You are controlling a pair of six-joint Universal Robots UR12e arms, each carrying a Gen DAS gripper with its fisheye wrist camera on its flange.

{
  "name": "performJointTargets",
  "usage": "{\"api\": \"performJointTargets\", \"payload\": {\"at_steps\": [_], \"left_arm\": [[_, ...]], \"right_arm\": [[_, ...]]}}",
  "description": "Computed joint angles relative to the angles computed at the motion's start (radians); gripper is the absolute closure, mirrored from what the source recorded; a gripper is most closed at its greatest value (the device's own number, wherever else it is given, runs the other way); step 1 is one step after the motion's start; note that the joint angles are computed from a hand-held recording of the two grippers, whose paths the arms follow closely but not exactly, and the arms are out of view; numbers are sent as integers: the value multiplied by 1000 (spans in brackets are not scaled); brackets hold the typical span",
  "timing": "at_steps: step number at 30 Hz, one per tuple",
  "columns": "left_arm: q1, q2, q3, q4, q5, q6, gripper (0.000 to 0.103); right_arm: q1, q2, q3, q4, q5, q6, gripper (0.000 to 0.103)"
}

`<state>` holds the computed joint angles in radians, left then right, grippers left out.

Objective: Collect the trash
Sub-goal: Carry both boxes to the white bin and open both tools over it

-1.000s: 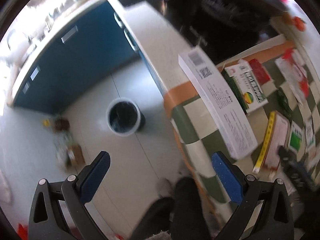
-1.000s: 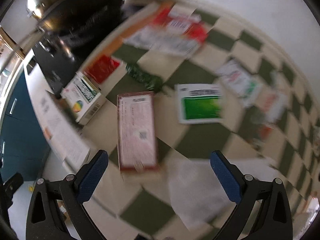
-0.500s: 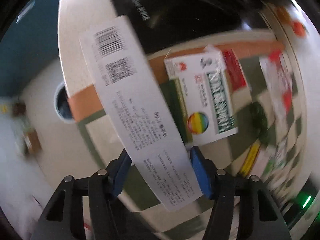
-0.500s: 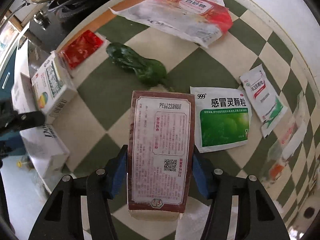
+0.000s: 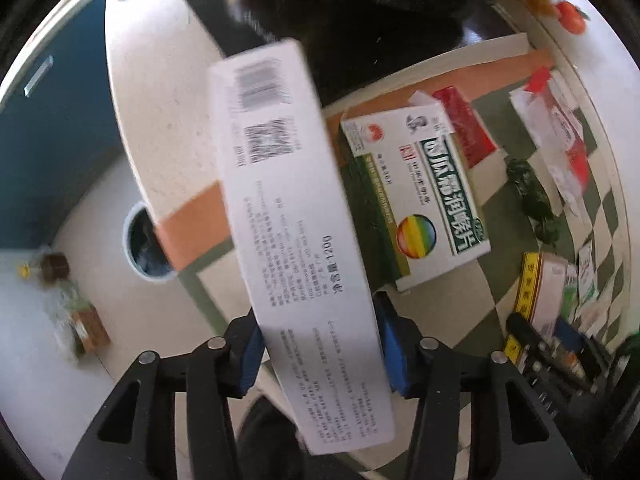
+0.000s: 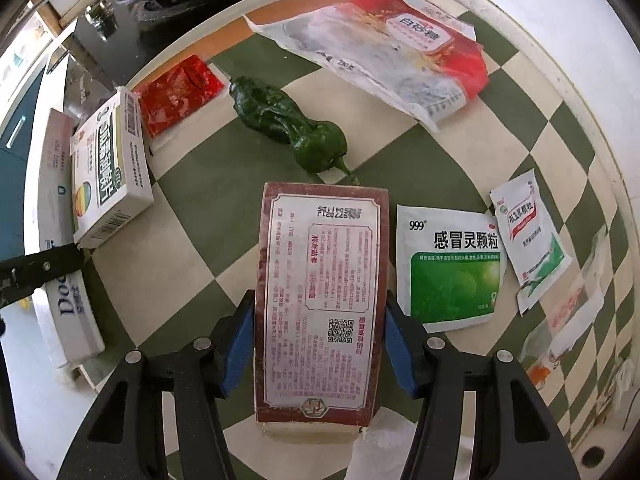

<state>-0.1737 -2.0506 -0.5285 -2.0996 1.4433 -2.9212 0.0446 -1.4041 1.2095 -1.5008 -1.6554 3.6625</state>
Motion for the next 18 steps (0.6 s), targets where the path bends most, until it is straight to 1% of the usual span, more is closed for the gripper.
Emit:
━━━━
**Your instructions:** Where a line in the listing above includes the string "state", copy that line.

**Response to this exercise:**
`<state>` holds the computed joint angles in radians, left then right, grippers left out.
<state>-0.1737 -2.0506 -0.5285 -2.0996 1.4433 -2.9212 0.0446 -1.4041 1.2095 -1.5008 -1.6554 3.6625</state>

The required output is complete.